FinchGE expands the rule <var> ::= x[:, 0..2] into:

BNF
<expr> ::= <var> | <const>
<var> ::= x[:, 0] | x[:, 1] | x[:, 2]
<const> ::= 1.0 | 2.0
during parsing.

Similarly, for less common use cases, stepped range pattern is also supported for array slices. For example x[:, 0..10 step 2] is expanded to x[:, 0] | x[:, 2] | x[:, 4] | x[:, 6] | x[:, 8] | x[:, 10].

Genotype Mapper

Grammatical Evolution is primarily driven by genotype-phenotype mapping. In FinchGE, this responsibility is handled by the GenotypeMapper.

NOTE

Although the canonical Grammatical Evolution, mapping is generally considered as a one way process of mapping the genotype to phenotype, in FinchGE, GenotypeMapper has been implemented as a codec, providing a bi-directional process of encoding and decoding.

  • The reconstructed genome is not guaranteed to be identical to the original genome
  • but it is guaranteed to decode to the same tree and phenotype.

The GenotypeMapper is responsible for two symmetric operations:

  1. Decoding: genotype -> derivation tree -> phenotype Implemented by the map() method.

  2. Encoding: derivation tree -> genotype Implemented by the reverse_map() method.

Together, these form a bidirectional codec for Grammatical Evolution.

Decoder: map(...)

Purpose

The decoder consumes a list of integers (codons) and applies grammar rules to construct a derivation tree.

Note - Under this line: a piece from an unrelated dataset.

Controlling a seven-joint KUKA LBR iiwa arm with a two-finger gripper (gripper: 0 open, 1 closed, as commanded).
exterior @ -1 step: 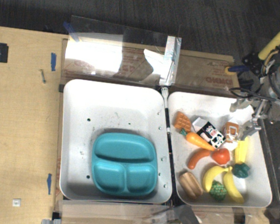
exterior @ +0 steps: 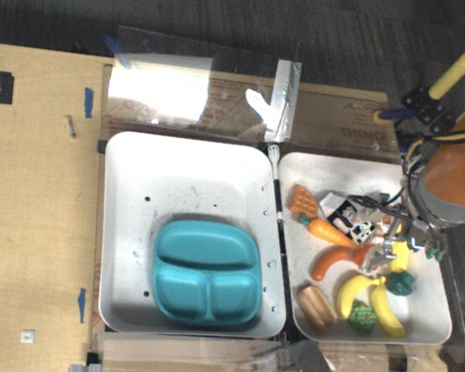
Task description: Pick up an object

Once the tree is complete, its terminal yield is concatenated to produce the phenotype.

Key properties
  • Stack-based depth-first expansion
  • Rightmost-first expansion order (LIFO)
  • Modulo-based production selection
  • Codon wrapping up to max_wraps
  • Explicit recursion depth control
  • Detects and flags invalid individuals
API
Python
result = mapper.map(genotype)

Where:

  • genotype is a list[int]
  • result is a MappingResult containing: (phenotype, tree, used_genome, used_codon_count, invalid)

Example:

Python
from finchge.grammar import Grammar
from finchge.grammar.mapper import GenotypeMapper

grammar = Grammar("""
<string> ::= <letter> | <letter> <string>
<letter> ::= _ | [a-z]
""")

mapper = GenotypeMapper(grammar=grammar)

genome = [23, 5, 99, 17]

result = mapper.map(genome)

print(result.phenotype)
print(result.invalid)

Encoder: reverse_map(...)

Purpose

The encoder performs the inverse operation: given a derivation tree, it reconstructs a genome that will reproduce the same tree when decoded with the same mapper configuration.

This is essential for:

  • Tree-based initialisation methods (RHH, Pi-Grow, PTC2 etc.)
  • Subtree crossover and mutation
  • Hybrid genome-tree evolutionary workflows
  • Checkpointing and reproducibility
API
Python
    genome = mapper.reverse_map(tree)

Optional arguments allow padding or truncation to a fixed genome length.

Example:

Python
from finchge.grammar import Grammar
from finchge.grammar.mapper import GenotypeMapper

grammar = Grammar("""
<string> ::= <letter> | <letter> <string>
<letter> ::= _ | [a-z]
""")

mapper = GenotypeMapper(grammar=grammar)

# Decode
result1 = mapper.map([23, 5, 99, 17])

# Encode
genome2 = mapper.reverse_map(
    result1.tree,
    codon_size=127,
    pad_to_length=10,
)

# Decode again
result2 = mapper.map(genome2)

assert result1.phenotype == result2.phenotype

This round-trip check ensures that the mapper does not lose information when converting between genomes and trees.